Aus mehreren Veröffentlichungen ist der Ort Altenbamberg mit seiner gleichnamigen Burg vielen Eisenbahnfreunden bekannt. Auch hier wächst der Bahndamm kontinuierlich zu, am 12.11.89 war es aber noch möglich, 218 364 auf einer der Flussbrücken abzulichten. Altenbamberg verfügt übrigens heute noch über das einzige Form – Vor – und Hauptsignal der Strecke, welches die Aufgabe eines Deckungssignals für den platzbeschränkten Bahnhof erfüllt. Im Lok-Magazin März 2007 findet sich über dieses Signal übrigens ein kleiner Artikel.



Hier sehen wir nun die erste Kuriosität an Schrankenposten, den P 2214 in exponierter Hanglage, stets besetzt von einer freundlichen Schrankenwärterin. Am 25.4.88 beobachtet diese vorschriftgemäß 212 113 mit ihrer Üg 66260, einer heute nicht nur im Alsenztal verschwundenen Zuggattung.
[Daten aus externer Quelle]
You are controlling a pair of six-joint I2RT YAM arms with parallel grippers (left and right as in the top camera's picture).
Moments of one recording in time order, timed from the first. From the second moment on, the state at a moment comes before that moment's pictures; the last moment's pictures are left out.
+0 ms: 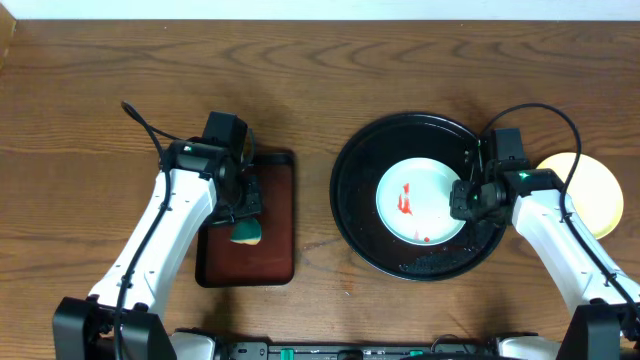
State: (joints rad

In der Gegenrichtung passiert 218 363 den Posten am Abend des 8.7.84 mit dem E 3267. Wie alle Posten ist auch dieser mittlerweile abgerissen und der dazugehörige Bü geschlossen worden.



Langjährige Güterzug – Starleistung war der sog. „Opelzug“ mit Teilen vom Opelwerk Rüsselsheim nach Kaiserslautern. 218 364 hat am 2.5.90 die Ehre, bei der Fahrt mit dem 57506 durch Altenbamberg von der klassischen Stelle auf der Anhöhe fotografiert zu werden.



Eine weitläufigere Perspektive mit Blick auf Altenbaum – und Ebernburg sowie den zwischen Norheim und Bad Münster an der Nahebahn gelegenen Rotenfels zeigt 218 375 mit dem E 3270 am 16.8.87. Bei der Lok handelte es sich um höchste Seriennummer in altrot.

Manchmal gibt es Bilder, wo es mir schwer fällt, mich zwischen zwei gleichen Motiven zu entscheiden. Daher sollen weder die 218 – Doppeltraktion noch der ETA „hinten runter fallen“, sondern beide gezeigt werden:





Während am 1.7.86 der E 3269 von 218 377 + 218 368 in Richtung Altenbamberg befördert wird, freuen sich einen Tag zuvor ein 515 mit seinem Steuerwagen auf die vor ihnen liegenden Tage im Glan – und Lautertal (E 3274).



Ihre „Pfalzwoche“ hinter sich haben 515 535 + 815 603, als sie am 26.2.86 als E 3263 auf Altenbamberg zusteuern. Auch an dieser Stelle fällt es heute sogar schwer, einen der üblicherweise heute hier verkehrenden Talenttriebwagen ohne Gebüsch abzulichten.



Wenige Meter weiter nähern wir uns einer weiteren Rarität, dem idyllischen Posten 2211. Noch wird das „Gebäude“ von 260 029 und ihrer Übergabe nach Alsenz am 19.3.86 verdeckt.



Etwas mehr ist schon auf dem nächsten Bild zu sehen, wo 218 386 an der herrlichen spätsommerlichen Blütenpracht von P 2211 vorbeifährt. (27.9.85, E 3286)



Und hier steht er nun in voller Pracht: „Holzveranda“, ohne fließendes Wasser, ohne Strom, mit Kohlenofen. Einer der Postenwärter hat mir erzählt, dass man bei Dunkelheit mit einer batteriegespeisten Lichtquelle den Betrieb aufrechterhalten musste, im Winter, bis der Ofen frühmorgens heiß wurde, bei Eiseskälte. Arbeitsbedingungen bis kurz vor der Jahrtausendwende ...



Auch wenn meine mir bekannten Mitstreiter glauben mögen, ich hätte keine beige – türkisen V 100 fotografiert, nein, gelegentlich bin ich auch über meinen Schatten gesprungen. Diesem Umstand verdanken wir die Aufnahme von 212 239 nördlich von Hochstätten, entstanden am 17.8.85 vor dem E 3265.

Im zweiten Teil werden wir unsere Reise ab Hochstätten (Pfalz) fortsetzen, ich hoffe, es hat bis dahin gefallen!